IMPORTANT: When importing the dataset in R, DO NOT uncheck the option: import strings as factors. This is needed for the cross_validate function to operate correctly. Import the dataset as is.
EDIT: There used to be an error while running the cross-validation function that said new levels encountered in test. Reinstall the cross-validation function (if it was previously installed). Make sure the dataset is imported again with strings as factors is true. Restart R-studio, and it should work. If it does not, remove the cross validation function by using
remove.packages("CrossValidation")
Restart R-studio, install the package again, and it should work.
devtools::install_github("devanshagr/CrossValidation")
You can also see the documentation of this function inside R-studio by:
?cross_validation
Overfitting takes place when you have a high accuracy on training dataset, but a low accuracy on the test dataset. But how do you know whether you are overfitting or not? Especially since you cannot determine accuracy on the test dataset?

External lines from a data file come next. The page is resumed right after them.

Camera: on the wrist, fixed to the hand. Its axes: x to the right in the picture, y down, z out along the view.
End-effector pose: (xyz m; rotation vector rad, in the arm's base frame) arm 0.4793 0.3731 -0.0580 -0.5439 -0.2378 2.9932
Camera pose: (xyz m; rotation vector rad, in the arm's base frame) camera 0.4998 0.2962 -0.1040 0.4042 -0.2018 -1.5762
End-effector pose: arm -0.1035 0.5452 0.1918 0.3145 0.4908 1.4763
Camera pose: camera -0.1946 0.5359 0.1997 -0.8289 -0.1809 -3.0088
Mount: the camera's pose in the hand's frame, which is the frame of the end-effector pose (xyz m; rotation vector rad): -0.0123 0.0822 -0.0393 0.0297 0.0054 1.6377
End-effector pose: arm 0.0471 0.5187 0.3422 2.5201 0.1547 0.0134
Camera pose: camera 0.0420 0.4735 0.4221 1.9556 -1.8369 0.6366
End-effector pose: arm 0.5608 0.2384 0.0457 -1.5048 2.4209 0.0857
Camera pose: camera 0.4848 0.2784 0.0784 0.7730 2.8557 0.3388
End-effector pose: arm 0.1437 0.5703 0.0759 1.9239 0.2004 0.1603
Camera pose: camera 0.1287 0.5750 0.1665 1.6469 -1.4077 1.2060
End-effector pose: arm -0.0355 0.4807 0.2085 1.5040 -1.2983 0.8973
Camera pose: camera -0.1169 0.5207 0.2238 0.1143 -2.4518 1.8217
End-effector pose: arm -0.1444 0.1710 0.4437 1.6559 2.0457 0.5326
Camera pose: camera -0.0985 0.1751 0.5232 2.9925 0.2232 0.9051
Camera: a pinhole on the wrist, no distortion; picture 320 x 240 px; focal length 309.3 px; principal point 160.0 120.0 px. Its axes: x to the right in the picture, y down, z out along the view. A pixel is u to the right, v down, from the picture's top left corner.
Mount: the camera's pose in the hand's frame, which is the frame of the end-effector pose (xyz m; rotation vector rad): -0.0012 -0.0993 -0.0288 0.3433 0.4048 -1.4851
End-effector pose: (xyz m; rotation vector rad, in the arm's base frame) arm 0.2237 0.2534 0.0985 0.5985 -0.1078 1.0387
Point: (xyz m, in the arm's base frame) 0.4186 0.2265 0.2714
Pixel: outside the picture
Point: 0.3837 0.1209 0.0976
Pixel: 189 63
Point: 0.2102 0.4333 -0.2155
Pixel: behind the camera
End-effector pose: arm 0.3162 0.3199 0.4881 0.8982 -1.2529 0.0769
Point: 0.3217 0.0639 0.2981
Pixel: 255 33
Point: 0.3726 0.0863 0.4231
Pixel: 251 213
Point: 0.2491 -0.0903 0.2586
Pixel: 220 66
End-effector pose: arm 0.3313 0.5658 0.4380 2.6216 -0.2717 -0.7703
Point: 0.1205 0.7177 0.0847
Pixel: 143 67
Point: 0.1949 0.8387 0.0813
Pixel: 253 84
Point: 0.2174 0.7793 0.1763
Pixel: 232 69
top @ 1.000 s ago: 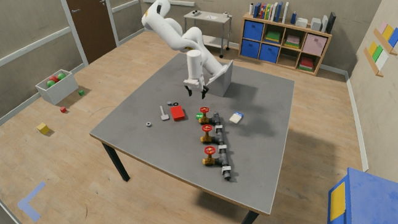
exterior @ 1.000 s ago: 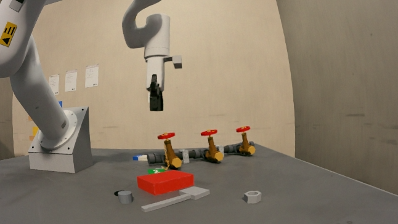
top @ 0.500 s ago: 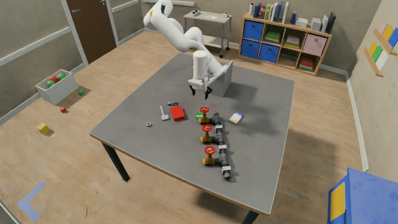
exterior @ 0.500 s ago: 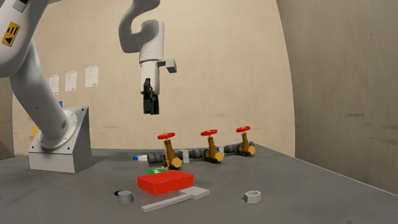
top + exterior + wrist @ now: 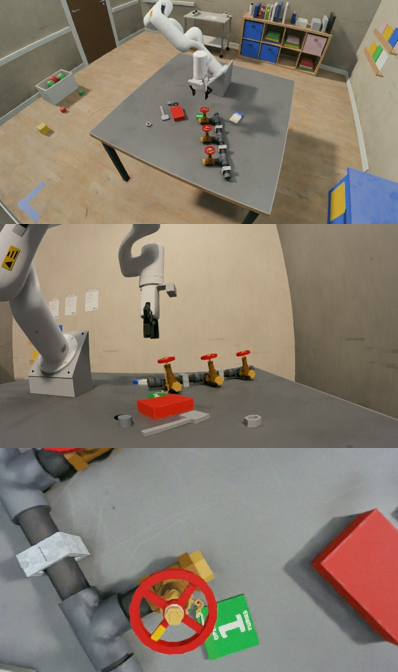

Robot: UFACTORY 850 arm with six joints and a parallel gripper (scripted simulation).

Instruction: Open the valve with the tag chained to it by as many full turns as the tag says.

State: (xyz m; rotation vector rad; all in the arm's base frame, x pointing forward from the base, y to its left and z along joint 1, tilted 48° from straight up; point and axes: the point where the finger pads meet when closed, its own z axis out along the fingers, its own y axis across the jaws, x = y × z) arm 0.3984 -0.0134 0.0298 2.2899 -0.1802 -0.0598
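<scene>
The green tag lies 200 mm below my hand and 10 mm to the left of it. Also, from my hand: blue block: 260 mm to the left, 190 mm below, 60 mm behind; grey cylinder: 280 mm to the right, 190 mm below, 50 mm behind; red block: 180 mm below, 170 mm to the right, 40 mm ahead.
</scene>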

That is where cross-validation comes into play.
Because we cannot determine accuracy on test dataset, we partition our training dataset into train and validation (testing). We train our model (rpart or lm) on train partition and test on the validation partition. The partition is defined by split ratio. If split ratio =0.7, 70% of the training dataset will be used for the actual training of your model (rpart or lm), and 30 % will be used for validation (or testing). The accuracy of this validation data is called cross-validation accuracy.

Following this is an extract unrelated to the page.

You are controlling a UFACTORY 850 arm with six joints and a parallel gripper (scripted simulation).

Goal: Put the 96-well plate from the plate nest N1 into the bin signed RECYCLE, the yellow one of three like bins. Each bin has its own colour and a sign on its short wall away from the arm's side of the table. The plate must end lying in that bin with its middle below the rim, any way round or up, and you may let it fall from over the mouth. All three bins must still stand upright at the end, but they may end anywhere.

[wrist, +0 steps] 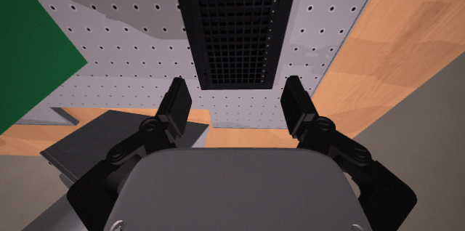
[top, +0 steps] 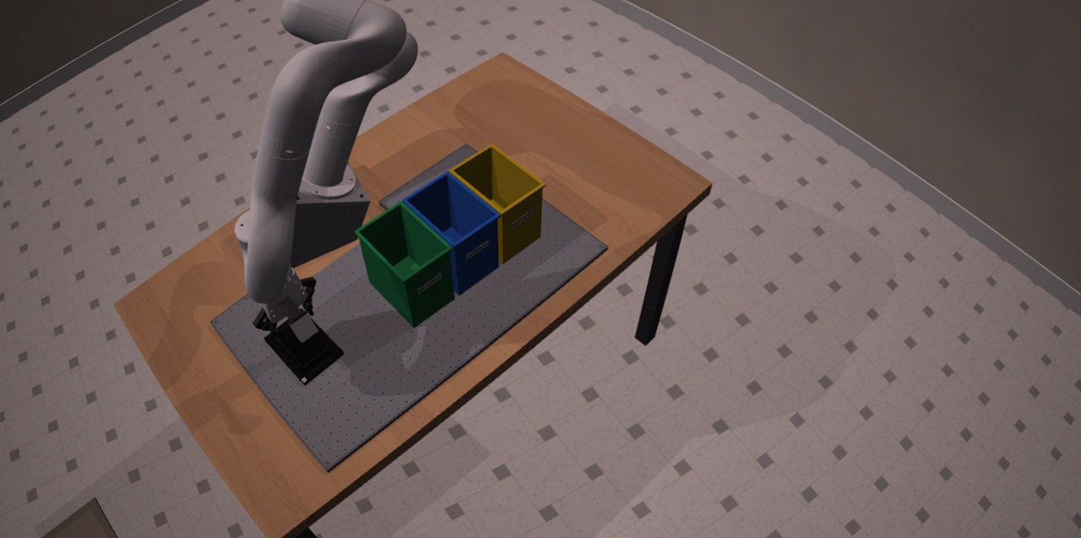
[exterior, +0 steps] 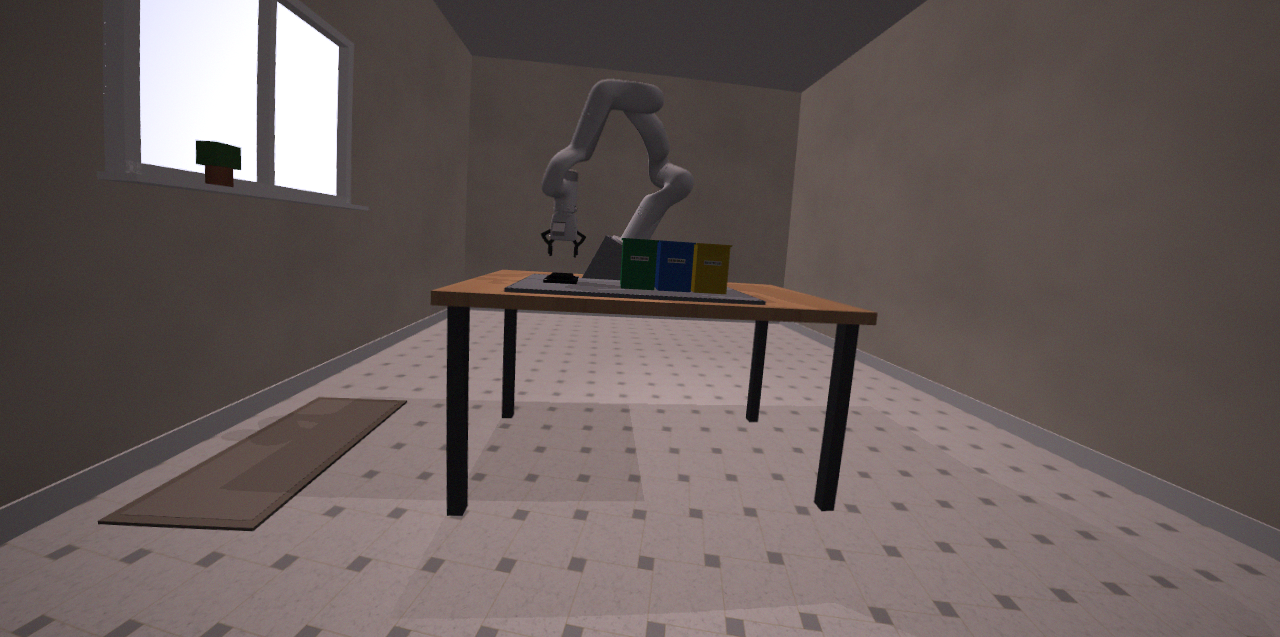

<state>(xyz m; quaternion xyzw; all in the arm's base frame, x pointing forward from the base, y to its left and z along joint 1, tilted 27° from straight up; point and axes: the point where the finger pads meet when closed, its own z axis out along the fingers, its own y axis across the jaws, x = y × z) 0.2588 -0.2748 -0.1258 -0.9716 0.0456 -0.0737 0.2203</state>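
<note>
My hand is 9 cm above the black 96-well plate. From my hand the other things lie so: black plate nest (10 cm below); then green bin (8 cm ahead, 28 cm to the left, 2 cm below); then blue bin (9 cm ahead, 41 cm to the left, 2 cm below).
</note>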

To know if you are overfitting or not, compare the training accuracy with the cross-validation accuracy. If your training accuracy is high, and cross-validation accuracy is low, that means you are overfitting.

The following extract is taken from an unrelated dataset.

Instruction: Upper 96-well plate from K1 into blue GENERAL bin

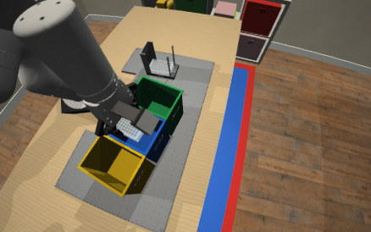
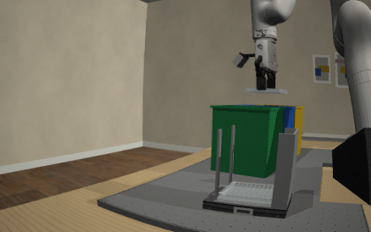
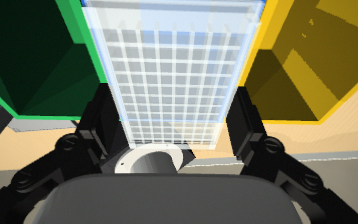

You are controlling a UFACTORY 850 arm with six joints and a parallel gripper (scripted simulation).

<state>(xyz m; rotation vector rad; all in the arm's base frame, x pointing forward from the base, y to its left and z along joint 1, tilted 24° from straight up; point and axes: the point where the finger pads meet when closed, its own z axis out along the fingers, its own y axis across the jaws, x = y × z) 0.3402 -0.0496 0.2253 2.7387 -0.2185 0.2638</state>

Cross-validation for Rpart
Install the cross-validation using the following commands:
install.packages("devtools")
devtools::install_github("devanshagr/CrossValidation")
How the function works - The function takes the following arguments:
1) Data Frame
2) Decision Tree or rpart object
3) Number of iterations
4) Split Ratio
To call the function, first create a decision tree.
tree <- rpart(GRADE~SCORE+PARTICIPATION, data=M2018_train, control = rpart.split(minsplit=30))
And call the function:
CrossValidation::cross_validate(M2017_train, tree, 2, 0.8)
The way the function works is that it randomly partitions your data into training and validation. It constructs the following two decision trees on training partition:
1. The tree that you pass to the function
2. The tree constructed on the set of all attributes
It then determines the accuracy of the two trees on validation partition and returns you the accuracy values for both the trees. The first column corresponds to the cross-validation accuracy on the tree that you pass; the second is the accuracy on the tree with all attributes.
The values in the first column(accuracy_subset) returned by cross-validation function are more important when it comes to detecting overfitting. If these values are much lower than the training accuracy you get, that means you are overfitting.
We would also want the values in accuracy_subset to be close to each other (in other words, have low variance). If the values are quite different from each other, that means your model (or tree) has a high variance which is not desired.
The second column(accuracy_all) tells you what happens if you construct a tree based on all attributes. If these values are larger than accuracy_subset, that means you are probably leaving out attributes from your tree that are relevant.
Each iteration of cross-validation creates a different random partition of train and validation, and so you have possibly different accuracy values for every iteration.
Example of cross-validation output:
tree<-rpart(GRADE~SCORE+PARTICIPATION, data=M2017_train) predictedGrade<-predict(tree, newdata=M2017_train, type="class")
training_accuracy<-mean(predictedGrade==M2017_train$GRADE)
training_accuracy
[1] 0.942789
CrossValidation::cross_validate(M2017_train, tree, 5, 0.7)
accuracy_subset accuracy_all
1 0.9087302 0.9087302
2 0.9087302 0.9087302
3 0.9246032 0.9246032
4 0.8849206 0.8849206
5 0.9126984 0.9126984
You can see that the cross-validation accuracies for the tree that was passed (accuracy_subset) are fairly high and close to our training accuracy of 94.2%. This means we are not overfitting. Also observe that accuracy_subset and accuracy_all have the same values, which means that the only relevant attributes are score and participation, and adding more attributes doesn't make any difference to the tree. Finally, the values in accuracy_subset are reasonably close to each other, which mean low variance.